School of Chemical Engineering, Nanjing University of Science & Technology, Nanjing, 210094, People's Republic of China.
J Mol Model. 2013 Jan;19(1):57-64. doi: 10.1007/s00894-012-1522-0. Epub 2012 Jul 12.
The B3LYP/6-31G (d) method of density functional theory (DFT) was used to study molecular geometry, electronic structure, infrared spectrum (IR) and thermodynamic properties. The heat of formation (HOF) and calculated density were estimated to evaluate the detonation properties using Kamlet-Jacobs equations. Thermal stability of 3,5,7,10,12,14,15,16-octanitro- 3,5,7,10,12,14,15,16-octaaza-heptacyclo[7.5.1.1(2,8).0(1,11).0(2,6).0(4,13).0(6,11)]hexadecane (cage-tetranitrotetraazabicyclooctane) was investigated by calculating the bond dissociation energy (BDE) at unrestricted B3LYP/6-31G (d) level. The calculated results show that the N-NO2 bond is a trigger bond during thermolysis initiation process. The crystal structure obtained by molecular mechanics (MM) methods belongs to Pna2(1) space group, with cell parameters a=12.840 Å, b=9.129 Å, c=14.346 Å, Z=6 and ρ=2.292 g·cm(-3). Both the detonation velocity of 9.96 km·s(-1) and the detonation pressure of 47.47 GPa are better than those of CL-20. According to the quantitative standard of energetics and stability, as a high energy density compound (HEDC), cage-tetranitrotetraazabicyclooctane essentially satisfies this requirement.
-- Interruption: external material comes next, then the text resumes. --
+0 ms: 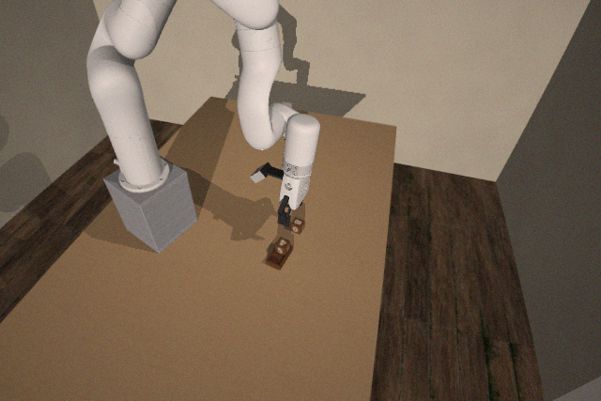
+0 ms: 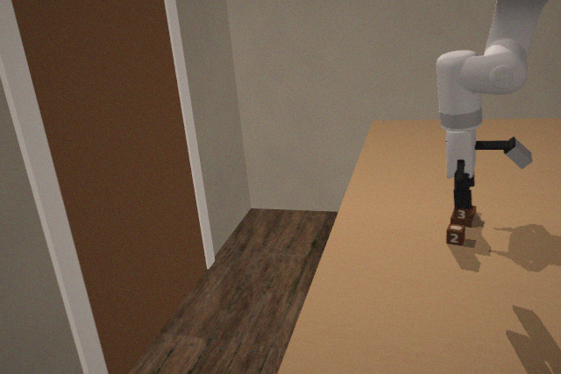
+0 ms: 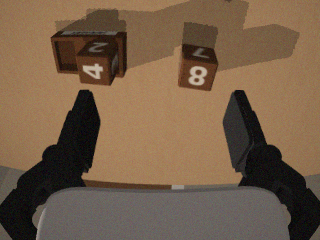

采用密度泛函理论(DFT)中的 B3LYP/6-31G(d)方法研究了分子几何形状、电子结构、红外光谱(IR)和热力学性质。通过 Kamlet-Jacobs 方程估算生成热(HOF)和计算密度来评估爆轰性能。采用 unrestricted B3LYP/6-31G(d)水平计算键离解能(BDE),研究了 3,5,7,10,12,14,15,16-八硝基-3,5,7,10,12,14,15,16-八氮杂双环[7.5.1.1(2,8).0(1,11).0(2,6).0(4,13).0(6,11)]十六烷(笼式四硝四氮杂双环辛烷)的热稳定性。计算结果表明,N-NO2 键是热解引发过程中的触发键。通过分子力学(MM)方法得到的晶体结构属于 Pna2(1)空间群,晶胞参数为 a=12.840 Å, b=9.129 Å, c=14.346 Å, Z=6 和 ρ=2.292 g·cm(-3)。爆轰速度为 9.96 km·s(-1),爆轰压力为 47.47 GPa,均优于 CL-20。根据能量学和稳定性的定量标准,作为一种高能密度化合物(HEDC),笼式四硝四氮杂双环辛烷基本上满足这一要求。